Write out again only the lines that run from the start of the entries to the line containing "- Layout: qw", both included.

»»

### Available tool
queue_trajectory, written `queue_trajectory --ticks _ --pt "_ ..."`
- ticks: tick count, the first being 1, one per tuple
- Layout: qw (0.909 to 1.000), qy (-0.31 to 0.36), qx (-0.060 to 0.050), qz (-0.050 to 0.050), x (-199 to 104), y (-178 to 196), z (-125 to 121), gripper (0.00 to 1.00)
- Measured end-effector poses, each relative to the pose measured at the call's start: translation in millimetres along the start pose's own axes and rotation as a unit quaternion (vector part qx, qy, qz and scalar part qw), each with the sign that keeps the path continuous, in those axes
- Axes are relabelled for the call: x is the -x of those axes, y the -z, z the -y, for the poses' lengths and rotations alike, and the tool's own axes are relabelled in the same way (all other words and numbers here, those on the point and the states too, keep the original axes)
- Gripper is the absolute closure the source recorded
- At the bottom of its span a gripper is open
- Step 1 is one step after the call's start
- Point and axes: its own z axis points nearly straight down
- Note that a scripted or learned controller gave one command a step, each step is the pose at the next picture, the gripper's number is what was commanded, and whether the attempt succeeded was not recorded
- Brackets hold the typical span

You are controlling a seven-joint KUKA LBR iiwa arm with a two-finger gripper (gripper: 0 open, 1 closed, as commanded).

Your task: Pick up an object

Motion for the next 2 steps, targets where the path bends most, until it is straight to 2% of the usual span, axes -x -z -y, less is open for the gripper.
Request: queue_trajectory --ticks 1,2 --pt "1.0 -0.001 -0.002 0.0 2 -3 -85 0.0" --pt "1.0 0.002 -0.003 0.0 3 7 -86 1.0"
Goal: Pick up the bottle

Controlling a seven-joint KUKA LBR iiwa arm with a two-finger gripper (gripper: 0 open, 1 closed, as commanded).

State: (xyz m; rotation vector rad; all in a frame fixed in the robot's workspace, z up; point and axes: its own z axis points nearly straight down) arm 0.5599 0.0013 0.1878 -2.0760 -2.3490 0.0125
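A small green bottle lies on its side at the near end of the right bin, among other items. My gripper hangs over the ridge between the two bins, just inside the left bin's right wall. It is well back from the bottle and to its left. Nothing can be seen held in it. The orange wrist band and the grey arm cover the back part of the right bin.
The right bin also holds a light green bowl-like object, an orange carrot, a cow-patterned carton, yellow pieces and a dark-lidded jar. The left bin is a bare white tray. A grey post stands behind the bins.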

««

Written solution:
### Available tool
queue_trajectory, written `queue_trajectory --ticks _ --pt "_ ..."`
- ticks: tick count, the first being 1, one per tuple
- Layout: qw (0.909 to 1.000), qy (-0.31 to 0.36), qx (-0.060 to 0.050), qz (-0.050 to 0.050), x (-199 to 104), y (-178 to 196), z (-125 to 121), gripper (0.00 to 1.00)

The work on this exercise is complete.